A decisão parece de RH. Não é. É uma decisão de margem, de risco e de caixa — e o erro mais comum é tomá-la comparando o número errado: o salário do CLT contra o valor do frete do terceiro. Comparar os dois é como comparar parcela de financiamento com aluguel diário: ambos colocam o caminhão na rua, mas a composição econômica é completamente diferente.
Este artigo coloca as três figuras lado a lado do jeito que um contador de transportadora enxerga: a conta completa de cada uma, o risco que cada uma esconde e a pergunta que decide — não “qual é mais barata”, mas “qual encaixa na minha operação”.
A pergunta certa não é “qual custa menos”
O motorista CLT parece caro porque o custo aparece todo mês, com nome e sobrenome na folha. O autônomo parece barato porque o custo aparece por viagem. O agregado parece o equilíbrio porque dá disponibilidade sem vínculo. Mas nenhum desses três números é o custo real.
O custo real de cada modelo inclui o que quase ninguém coloca na conta: os encargos que incidem por fora do valor combinado, a ociosidade do caminhão parado, o retrabalho de cadastro e conferência do terceiro eventual, o risco trabalhista de uma relação mal desenhada e o efeito de tudo isso no preço do frete que você cobra.
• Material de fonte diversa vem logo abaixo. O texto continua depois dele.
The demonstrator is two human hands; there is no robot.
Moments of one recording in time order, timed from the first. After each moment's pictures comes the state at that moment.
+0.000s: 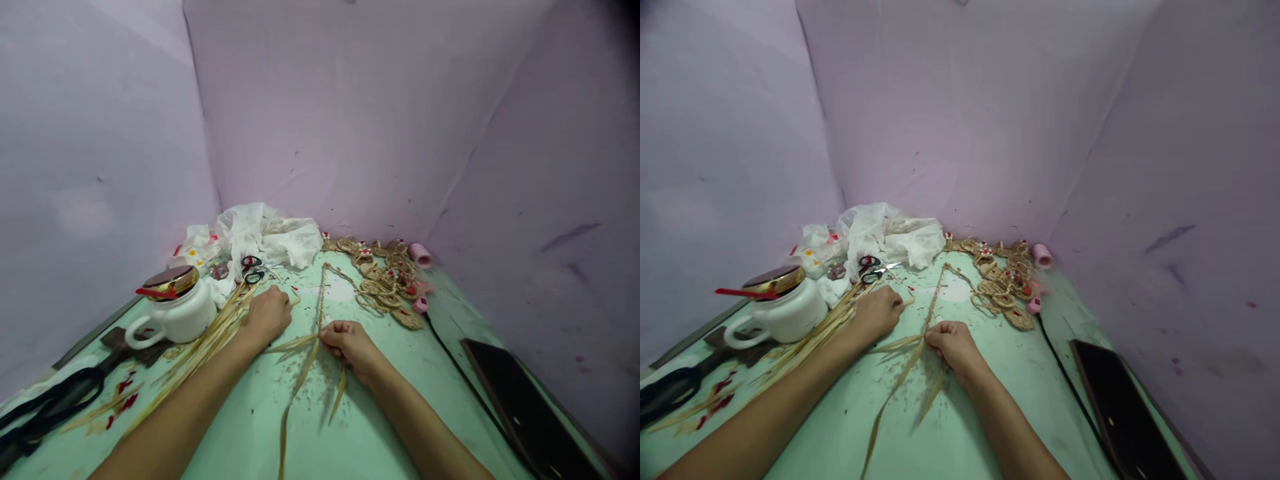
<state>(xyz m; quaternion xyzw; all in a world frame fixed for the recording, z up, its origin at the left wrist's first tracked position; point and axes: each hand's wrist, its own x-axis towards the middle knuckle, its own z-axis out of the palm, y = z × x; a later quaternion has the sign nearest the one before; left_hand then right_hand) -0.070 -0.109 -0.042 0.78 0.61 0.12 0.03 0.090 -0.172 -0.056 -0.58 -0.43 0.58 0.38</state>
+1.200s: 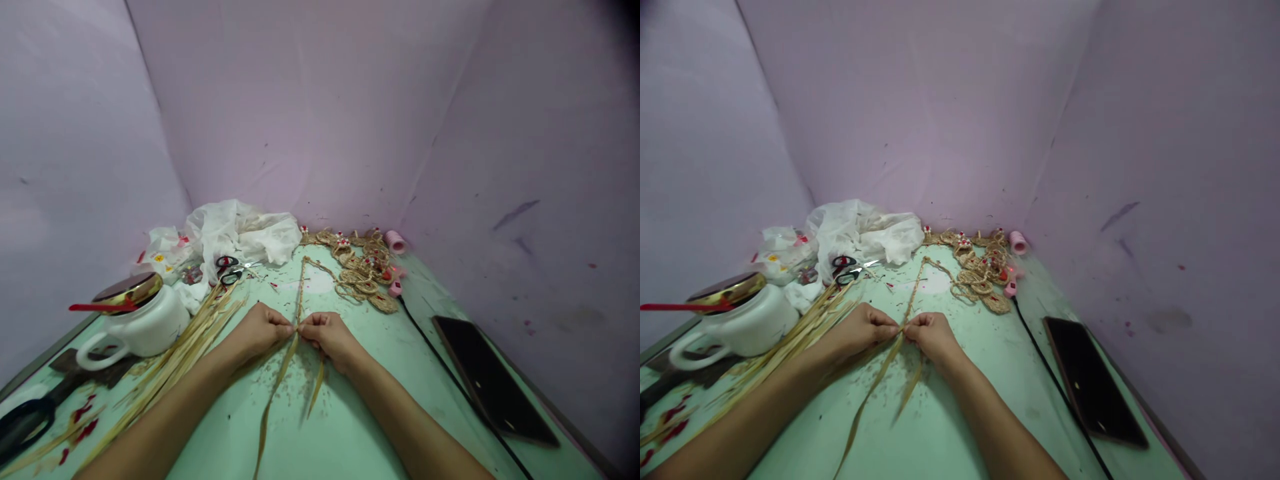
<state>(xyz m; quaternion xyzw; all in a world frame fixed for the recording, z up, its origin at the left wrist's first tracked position) -0.057 -0.137 -0.037 0.71 0.49 0.16 0.47 0.089 -0.173 -0.050 -0.58 -0.41 0.57 0.41</state>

Quando a transportadora escolhe uma dessas figuras, ela não está contratando um motorista — está comprando capacidade de operação. E capacidade se compra de três formas: fixa (CLT), contratada (agregado) ou por demanda (autônomo por viagem). Cada uma tem preço, controle e risco próprios.
Motorista CLT: controle alto — e uma conta que mudou em 2023
O motorista empregado é o modelo certo quando a operação pede controle direto: rota fixa, cliente recorrente que exige padrão de atendimento, frota própria com boa ocupação. Nessas condições, o custo fixo se dilui em volume e o CLT protege a operação em vez de pesar nela.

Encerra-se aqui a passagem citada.